U.S. Supreme Court Declines to Hear Hospice False Claims Case

The U.S. Supreme Court has declined to hear arguments in a False Claims Act (FCA) case involving the hospice provider Care Alternatives. FCA actions pertaining to hospices most commonly focus on questions of a patient’s eligibility for those services.

A report from Bass, Barry, and Sims shows that a leading cause of fraud involves hospices billing Medicare for services for which patients were not eligible. This resulted in several multi-million dollar settlements during 2020, with amounts ranging from $1 million to $5.25 million.
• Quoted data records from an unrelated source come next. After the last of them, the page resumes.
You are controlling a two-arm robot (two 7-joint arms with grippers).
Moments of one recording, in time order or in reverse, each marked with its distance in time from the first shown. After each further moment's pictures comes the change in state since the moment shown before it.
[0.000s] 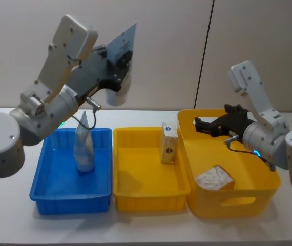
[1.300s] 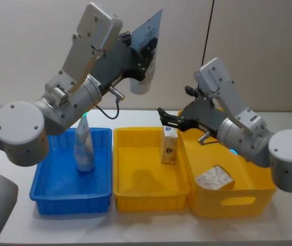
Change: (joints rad) left arm -0.055 -0.079 0.029 0.062 0.017 -0.058 -0.014; right arm 0.024 0.019 -0.114 0.001 -0.027 -0.301 0.121
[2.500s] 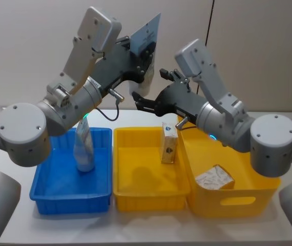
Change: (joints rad) left arm -0.010 -0.011 -0.003 0.045 -0.009 -0.007 -0.005; right arm 0.080 -0.058 -0.047 0.051 0.046 -0.054 0.022
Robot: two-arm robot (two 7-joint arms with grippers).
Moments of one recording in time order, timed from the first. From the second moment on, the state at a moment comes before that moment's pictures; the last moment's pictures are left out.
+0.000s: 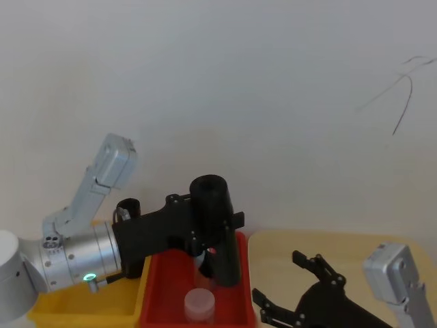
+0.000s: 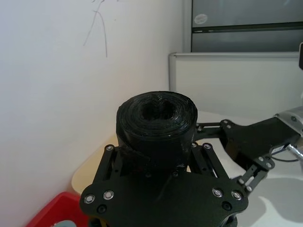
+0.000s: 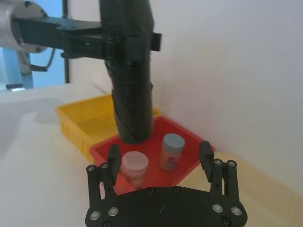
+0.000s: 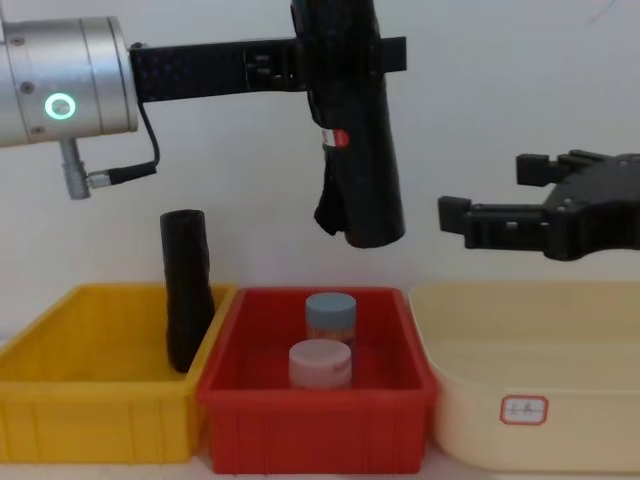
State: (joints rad) left arm -0.56 0.39 0.42 -1.51 -0.58 0.14 -0.83; right arm 0.07 0.48 -0.31 -1.89 0.27 0.15 0.39
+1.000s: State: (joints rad) left arm -0.57 0.38 0.46 -1.52 -0.63 0.15 -0.85; right arm 0.15 0.46 -0.38 -1.88 0.36 0.20 0.46
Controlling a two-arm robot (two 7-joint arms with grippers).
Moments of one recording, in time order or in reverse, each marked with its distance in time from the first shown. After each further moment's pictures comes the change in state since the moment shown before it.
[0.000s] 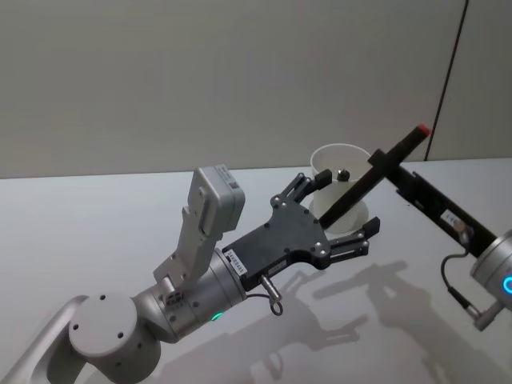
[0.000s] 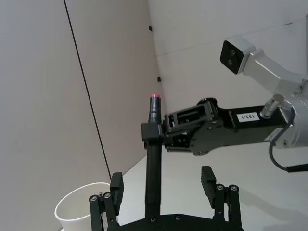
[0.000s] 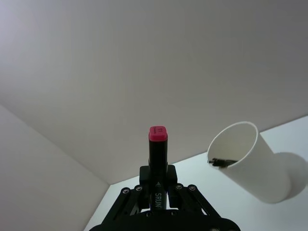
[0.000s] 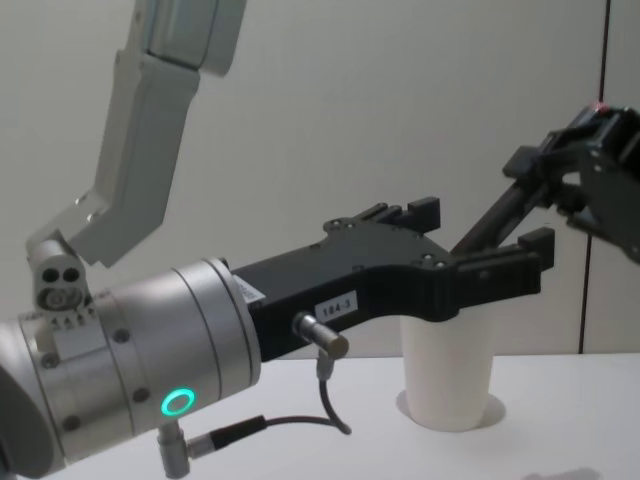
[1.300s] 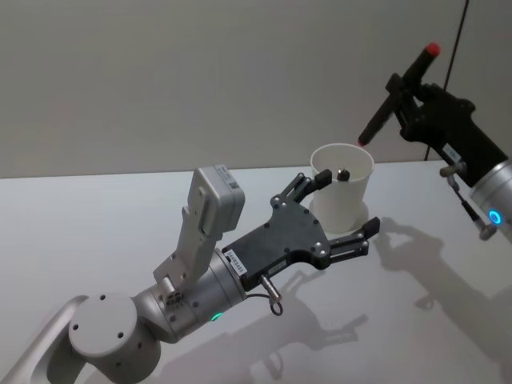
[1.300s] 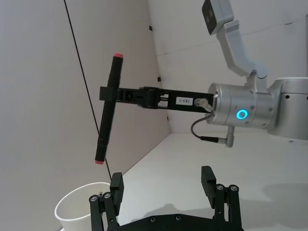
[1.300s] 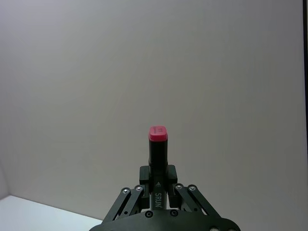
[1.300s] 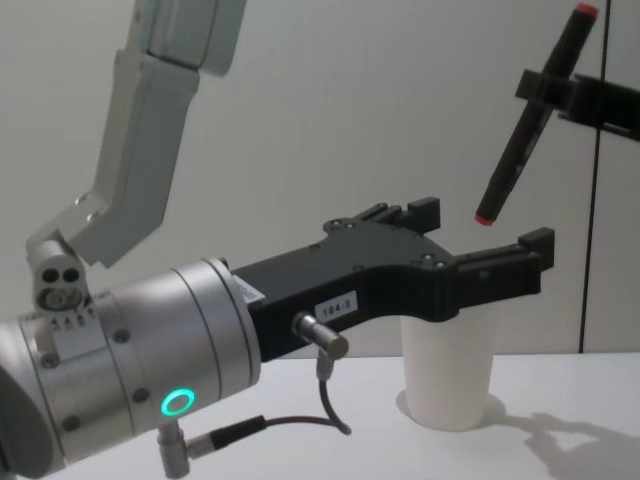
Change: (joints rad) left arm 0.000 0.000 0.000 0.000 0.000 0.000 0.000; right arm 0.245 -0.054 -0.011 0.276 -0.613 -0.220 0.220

“For several years, courts have wrestled with the question of whether subjective clinical decisions about the types and amounts of treatment patients may need can be false for purposes of establishing FCA liability,” the firm’s report indicated. “Health care providers have long argued that they cannot.”


In the case, United States ex rel. Druding v. Care Alternatives, the Third Circuit Court of Appeals ruled that when a reasonable difference of opinion occurs between physicians concerning a hospice patient’s prognosis, it can be resolved by a jury.

Hospice advocacy groups had filed an amicus brief in the case supporting Care Alternatives, including the National Hospice and Palliative Care Organization (NHPCO), along with National Association for Home Care & Hospice, American Health Care Association, American Academy of Hospice and Palliative Medicine, and the American Medical Association.

The U.S. Department of Human Services Office of the Inspector General and the U.S. Department of Justice in recent years have increasingly scrutinized hospice providers for compliance with anti-fraud measures. Documentation errors and omissions, live discharges and lengths of stay beyond six months are the main red flags that could bring regulators to a hospice’s doorstep.


In January, the U.S. Department of Treasury reported that enforcement efforts had recovered more than $3 billion in the past fiscal year from False Claims Act cases. About 2.6 billion of those dollars stemmed from lawsuits involving the health care industry, including hospice organizations.

A number of FCA claims resulted in settlements reaching into the millions, with cases against hospice providers growing among them. Florida-based Hope Hospice, a subsidiary of Hope Healthcare, settled an FCA case for $3.2 million. The Justice Department alleged that the organization knowingly certified patients for end-of-life care who were not truly eligible.

In one significant case, the Eleventh Circuit Court of Appeals partially affirmed a decision in favor of Arkansas-based hospice provider AseraCare. The appellate court agreed with the Northern District of Alabama that a mere difference of physician’s opinions on a terminal patient’s prognosis does not indicate falsity under the FCA.

The court gave prosecutors more time to seek out additional evidence, but AseraCare agreed to $1million settlement to bring the litigation to an end, while maintaining that the company did not engage in a fraudulent practices. Not long after the case was closed, hospice and home health giant Amedisys (NASDAQ: AMED) acquired AseraCare for $235 million.